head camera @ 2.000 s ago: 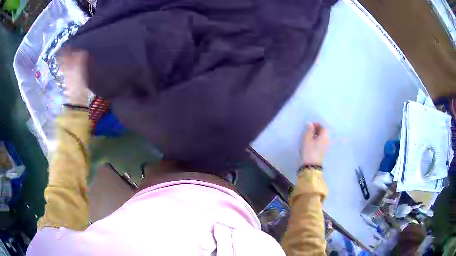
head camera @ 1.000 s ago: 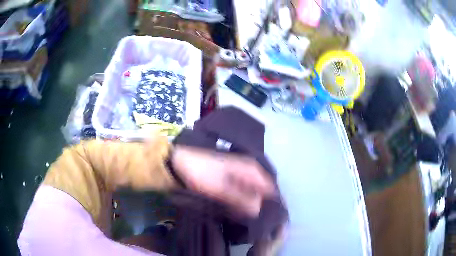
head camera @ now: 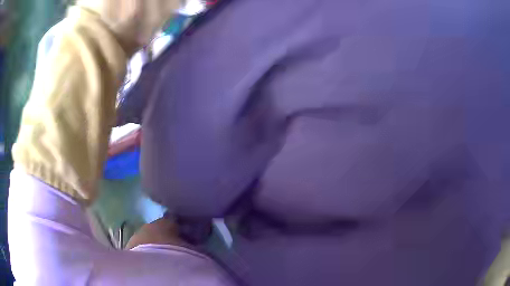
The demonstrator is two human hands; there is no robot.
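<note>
The dark plum garment [head camera: 335,139] is held up very close to the camera and fills most of the view, with soft folds across its middle. My left arm in a mustard sleeve reaches up at the left. My left hand [head camera: 142,17] is blurred and cut off by the top edge beside the garment's upper left border; its fingers cannot be made out. My right hand is out of view; only a small pale yellowish patch, perhaps my right sleeve, shows at the lower right edge.
Behind the garment's left border, a red and white edge [head camera: 124,139] and a blue surface [head camera: 123,165] show, probably of the basket. Green floor lies at the left. The garment hides the table.
The garment has risen and come much closer, now covering the table and basket area. My left hand has moved from in front of the cloth to the top left.
</note>
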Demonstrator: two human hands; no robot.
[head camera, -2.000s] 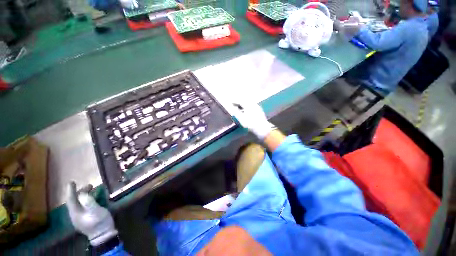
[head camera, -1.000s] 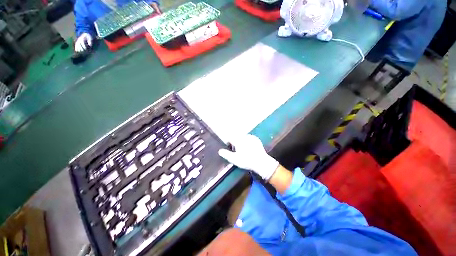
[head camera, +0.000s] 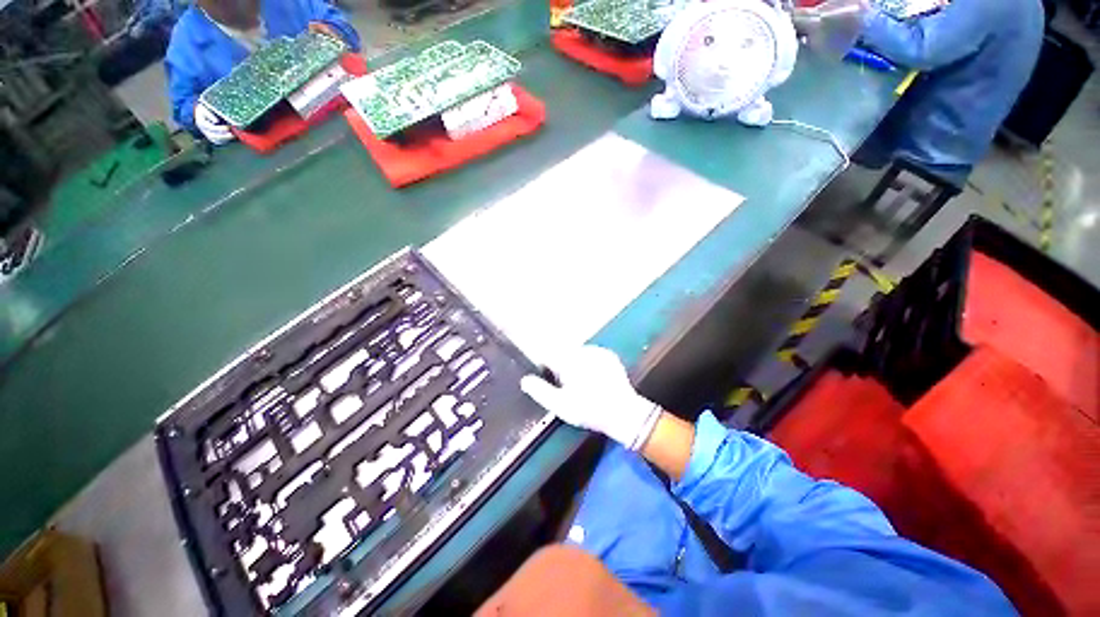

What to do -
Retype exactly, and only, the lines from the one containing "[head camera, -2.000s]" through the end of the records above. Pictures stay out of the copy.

Response box -
[head camera, -2.000s] 
[head camera, -1.000s] 
[head camera, +0.000s] 

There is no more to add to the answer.